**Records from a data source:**
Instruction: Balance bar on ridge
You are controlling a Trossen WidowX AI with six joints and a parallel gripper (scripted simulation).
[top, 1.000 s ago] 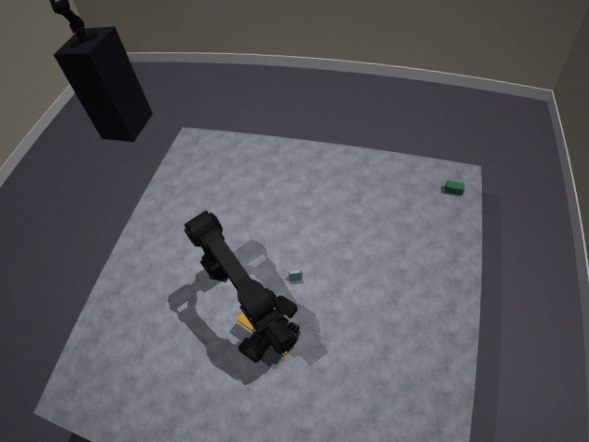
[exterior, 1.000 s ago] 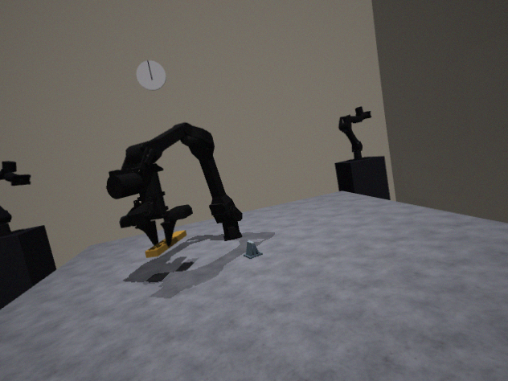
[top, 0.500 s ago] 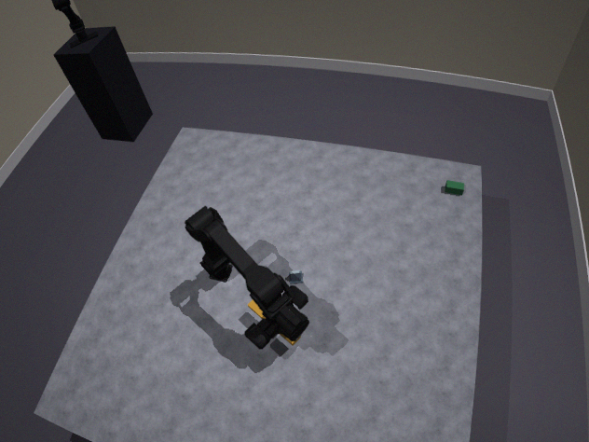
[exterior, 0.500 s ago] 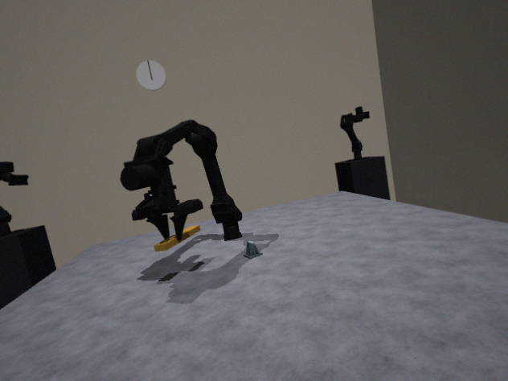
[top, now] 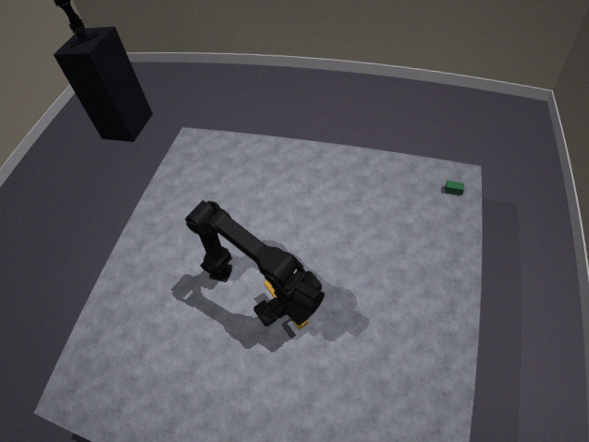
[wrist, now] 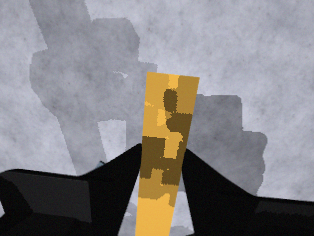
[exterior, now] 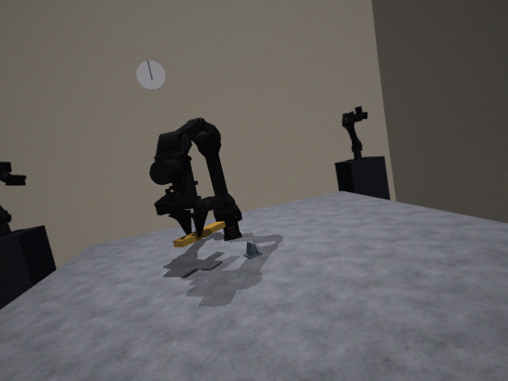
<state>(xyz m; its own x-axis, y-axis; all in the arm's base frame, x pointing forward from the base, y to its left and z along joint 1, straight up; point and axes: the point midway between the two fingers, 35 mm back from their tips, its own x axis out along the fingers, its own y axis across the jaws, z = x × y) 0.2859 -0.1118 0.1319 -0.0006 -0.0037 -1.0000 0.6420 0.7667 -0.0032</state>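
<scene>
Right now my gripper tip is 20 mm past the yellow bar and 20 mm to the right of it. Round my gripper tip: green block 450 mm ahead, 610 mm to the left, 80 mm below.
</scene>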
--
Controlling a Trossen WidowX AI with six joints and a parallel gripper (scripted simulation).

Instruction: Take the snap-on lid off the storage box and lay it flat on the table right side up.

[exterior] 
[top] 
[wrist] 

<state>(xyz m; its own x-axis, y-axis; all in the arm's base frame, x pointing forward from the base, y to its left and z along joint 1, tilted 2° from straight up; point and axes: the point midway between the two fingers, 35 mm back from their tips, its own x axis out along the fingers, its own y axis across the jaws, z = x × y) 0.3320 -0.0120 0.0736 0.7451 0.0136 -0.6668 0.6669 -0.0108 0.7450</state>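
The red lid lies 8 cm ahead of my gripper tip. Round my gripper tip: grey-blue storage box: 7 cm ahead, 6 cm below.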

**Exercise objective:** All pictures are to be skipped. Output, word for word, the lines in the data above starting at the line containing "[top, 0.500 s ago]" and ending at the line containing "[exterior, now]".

**Solution for this exercise:**
[top, 0.500 s ago] 
[exterior, 0.500 s ago] 
[top, now] 
[wrist, now] 
[exterior, now] 

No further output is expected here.